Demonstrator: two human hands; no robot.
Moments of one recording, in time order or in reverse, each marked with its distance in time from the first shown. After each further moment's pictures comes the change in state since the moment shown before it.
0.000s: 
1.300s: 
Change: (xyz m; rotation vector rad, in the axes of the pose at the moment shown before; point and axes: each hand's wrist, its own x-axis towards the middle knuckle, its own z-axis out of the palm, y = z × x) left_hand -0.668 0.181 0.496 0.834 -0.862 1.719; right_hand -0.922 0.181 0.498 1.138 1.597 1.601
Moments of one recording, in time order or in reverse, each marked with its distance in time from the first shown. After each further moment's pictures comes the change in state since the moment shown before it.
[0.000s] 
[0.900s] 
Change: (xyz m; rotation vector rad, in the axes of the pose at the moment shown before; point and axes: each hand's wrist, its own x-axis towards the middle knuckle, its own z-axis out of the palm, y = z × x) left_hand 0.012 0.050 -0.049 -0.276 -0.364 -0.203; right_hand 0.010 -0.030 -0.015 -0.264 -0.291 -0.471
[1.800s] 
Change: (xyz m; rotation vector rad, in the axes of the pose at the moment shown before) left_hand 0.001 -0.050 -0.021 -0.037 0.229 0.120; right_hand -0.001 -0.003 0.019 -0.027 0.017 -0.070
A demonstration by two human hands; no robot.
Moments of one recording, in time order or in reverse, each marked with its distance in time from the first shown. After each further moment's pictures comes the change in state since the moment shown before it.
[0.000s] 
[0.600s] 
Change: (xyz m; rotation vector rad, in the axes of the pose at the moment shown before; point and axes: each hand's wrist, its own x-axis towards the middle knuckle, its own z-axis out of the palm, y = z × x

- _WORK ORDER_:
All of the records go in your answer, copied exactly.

- _SOLUTION FOR THIS PROBLEM_:
Demonstrator: two human hands; no robot.
Moments of one recording, in time order or in reverse, each marked with its distance in time from the first shown. After each further moment's pictures comes the change in state since the moment shown before it.
0.000s: 
1.300s: 
Change: (xyz m; rotation vector rad, in the axes of the pose at the moment shown before; point and axes: each hand's wrist, its own x-axis towards the middle knuckle, its own z-axis out of the palm, y = z × x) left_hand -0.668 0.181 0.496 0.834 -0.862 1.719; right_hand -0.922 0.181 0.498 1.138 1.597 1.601
Moments of one recording, in time order or in reverse, each marked with its distance in time from the first shown. After each further moment's pictures comes the change in state since the moment shown before it.
[0.000s] 
[0.900s] 
Change: (xyz m; rotation vector rad, in the axes of the pose at the moment shown before; point and axes: each hand's wrist, its own x-axis towards the middle knuckle, its own z-axis out of the palm, y = z × x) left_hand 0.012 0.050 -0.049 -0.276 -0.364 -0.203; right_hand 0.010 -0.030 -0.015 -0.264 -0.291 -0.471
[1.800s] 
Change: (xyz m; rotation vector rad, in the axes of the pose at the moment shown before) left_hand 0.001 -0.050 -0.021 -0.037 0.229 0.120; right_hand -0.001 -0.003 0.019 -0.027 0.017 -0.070
A demonstration by two human hands; no robot.
Moments of one recording, in time order or in reverse, each marked with its distance in time from the first shown. After each further moment's pictures comes the change in state since the moment shown before it.
[0.000s] 
[0.600s] 
Change: (xyz m; rotation vector rad, in the axes of the pose at the moment shown before; point and axes: each hand's wrist, its own x-axis towards the middle knuckle, its own z-axis out of the palm, y = z × x

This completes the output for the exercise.